[Mailman-Users] From Header Changed

Bill Cole mailmanu-20100705 at billmail.scconsult.com
Mon Feb 25 16:41:08 CET 2013

On 25 Feb 2013, at 8:26, Dennis Putnam wrote:

> I guess I'm not surprised either. Unfortunately with ISPs blocking
> outgoing SMTP there are few alternatives.

That is generally a function of what sort of access you buy. The sad 
reality is that blocking port 25 helps limit the scale & cost of abuse 
desk and retail tech support operations, so ISPs block port 25 by 
default on their cheapest access accounts. Depending on your provider, 
you may be able to get port 25 unblocked just by asking for it or by 
paying a premium for a "business grade" account, but it can be difficult 
to run a mailing list from anywhere in the address space of a "consumer" 
ISP because of receiver-side filtering.

> I wonder if any of the pay
> SMTP servers would work any better.

Intentional providers of paid SMTP smarthost service do exist in the 
market. Freemail operations exist to muster users for operations that 
sell their aggregated eyeballs or for "upselling" into revenue-producing 
services.

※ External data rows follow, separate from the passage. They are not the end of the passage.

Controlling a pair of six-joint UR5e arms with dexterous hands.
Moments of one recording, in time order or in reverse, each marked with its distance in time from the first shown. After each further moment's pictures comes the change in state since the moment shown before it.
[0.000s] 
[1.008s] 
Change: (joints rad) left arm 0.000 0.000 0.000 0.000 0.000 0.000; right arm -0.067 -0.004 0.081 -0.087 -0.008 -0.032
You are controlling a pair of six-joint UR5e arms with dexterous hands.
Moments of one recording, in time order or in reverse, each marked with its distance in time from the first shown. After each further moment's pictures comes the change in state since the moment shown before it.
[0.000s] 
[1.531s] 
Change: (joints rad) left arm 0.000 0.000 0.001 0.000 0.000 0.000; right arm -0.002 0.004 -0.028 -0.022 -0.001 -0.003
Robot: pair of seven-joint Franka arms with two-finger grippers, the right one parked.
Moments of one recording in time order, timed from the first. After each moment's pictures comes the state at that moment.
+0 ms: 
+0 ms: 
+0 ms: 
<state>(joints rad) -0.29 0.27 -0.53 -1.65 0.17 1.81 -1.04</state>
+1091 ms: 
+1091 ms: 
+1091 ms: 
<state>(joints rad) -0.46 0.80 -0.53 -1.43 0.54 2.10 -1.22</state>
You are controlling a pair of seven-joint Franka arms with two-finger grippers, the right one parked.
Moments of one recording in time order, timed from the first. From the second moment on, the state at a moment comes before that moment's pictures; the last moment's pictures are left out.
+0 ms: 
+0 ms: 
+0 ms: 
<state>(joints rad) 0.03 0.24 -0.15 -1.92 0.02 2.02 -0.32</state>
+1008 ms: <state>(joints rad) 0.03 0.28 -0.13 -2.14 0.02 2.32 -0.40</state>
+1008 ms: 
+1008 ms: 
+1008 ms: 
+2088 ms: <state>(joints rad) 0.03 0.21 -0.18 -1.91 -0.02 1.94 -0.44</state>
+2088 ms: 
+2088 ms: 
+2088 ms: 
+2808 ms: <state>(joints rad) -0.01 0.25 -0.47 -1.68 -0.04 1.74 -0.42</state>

Mail smarthost service, especially for anything of a "bulk" 
nature, is a costly and risky service to provide which doesn't provide 
much opportunity for a freemail operator to resell eyeballs or lead 
users to paid services, so it is natural that they are intentionally 
closing off the ability to use them as smarthosts for free.

If you're willing & able to be a small-scale sysadmin, it may be worth 
the trouble to forget about buying SMTP smarthost service and instead 
get a small virtual private server with a reputable provider. Just as 
being on a consumer ISP network can mean that you share the aggregate 
reputation of everyone else on that network, routing mail through a 
shared smarthost (even one charging for service) throws your lot in with 
all of the customers of that service and buying a VPS on the cheap (e.g. 
Amazon EC2) means you end up at least partially sharing the reputation 
of everyone else using the same low-rent provider. It's unfortunate, but 
as the net has matured it has taken on some of the same features as the 
real world; the market value your home (real or presumed) is a source of 
prejudices made tangible in how likely strangers are to trust you.